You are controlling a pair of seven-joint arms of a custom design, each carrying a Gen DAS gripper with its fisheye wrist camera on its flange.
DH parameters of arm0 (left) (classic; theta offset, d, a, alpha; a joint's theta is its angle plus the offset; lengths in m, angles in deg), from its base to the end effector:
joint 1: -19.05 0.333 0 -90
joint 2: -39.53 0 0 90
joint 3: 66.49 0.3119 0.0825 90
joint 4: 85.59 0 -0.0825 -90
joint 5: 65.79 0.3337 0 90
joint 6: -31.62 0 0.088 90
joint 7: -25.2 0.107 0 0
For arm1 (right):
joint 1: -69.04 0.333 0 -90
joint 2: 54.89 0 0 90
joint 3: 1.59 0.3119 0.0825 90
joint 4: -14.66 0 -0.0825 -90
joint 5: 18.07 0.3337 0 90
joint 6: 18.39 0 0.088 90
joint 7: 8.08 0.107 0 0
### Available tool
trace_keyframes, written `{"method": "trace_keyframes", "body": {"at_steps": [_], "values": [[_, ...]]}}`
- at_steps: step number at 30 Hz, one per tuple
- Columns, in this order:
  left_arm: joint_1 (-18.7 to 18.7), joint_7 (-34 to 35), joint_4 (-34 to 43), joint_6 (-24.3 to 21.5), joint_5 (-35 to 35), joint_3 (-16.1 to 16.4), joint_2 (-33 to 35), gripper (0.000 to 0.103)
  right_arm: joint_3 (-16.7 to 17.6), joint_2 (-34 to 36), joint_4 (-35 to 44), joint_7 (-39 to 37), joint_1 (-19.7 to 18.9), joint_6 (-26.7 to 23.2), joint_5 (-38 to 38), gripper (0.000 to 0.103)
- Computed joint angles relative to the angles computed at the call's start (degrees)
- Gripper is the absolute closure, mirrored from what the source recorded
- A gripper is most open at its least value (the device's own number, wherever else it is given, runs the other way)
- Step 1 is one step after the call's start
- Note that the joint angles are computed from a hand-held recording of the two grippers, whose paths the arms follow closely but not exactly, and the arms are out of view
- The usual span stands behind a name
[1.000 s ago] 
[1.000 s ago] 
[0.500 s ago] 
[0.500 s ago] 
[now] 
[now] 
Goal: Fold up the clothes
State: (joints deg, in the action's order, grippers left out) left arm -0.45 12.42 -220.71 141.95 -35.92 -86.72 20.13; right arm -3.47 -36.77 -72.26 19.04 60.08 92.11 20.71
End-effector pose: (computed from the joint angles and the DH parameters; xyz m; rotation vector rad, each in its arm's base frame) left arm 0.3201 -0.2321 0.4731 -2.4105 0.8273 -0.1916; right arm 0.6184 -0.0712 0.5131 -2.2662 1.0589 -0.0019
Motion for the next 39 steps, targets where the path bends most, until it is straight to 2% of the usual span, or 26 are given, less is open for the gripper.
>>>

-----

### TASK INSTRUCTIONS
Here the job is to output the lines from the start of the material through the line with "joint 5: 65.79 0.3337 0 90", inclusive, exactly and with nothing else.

### FINAL ANSWER
You are controlling a pair of seven-joint arms of a custom design, each carrying a Gen DAS gripper with its fisheye wrist camera on its flange.
DH parameters of arm0 (left) (classic; theta offset, d, a, alpha; a joint's theta is its angle plus the offset; lengths in m, angles in deg), from its base to the end effector:
joint 1: -19.05 0.333 0 -90
joint 2: -39.53 0 0 90
joint 3: 66.49 0.3119 0.0825 90
joint 4: 85.59 0 -0.0825 -90
joint 5: 65.79 0.3337 0 90

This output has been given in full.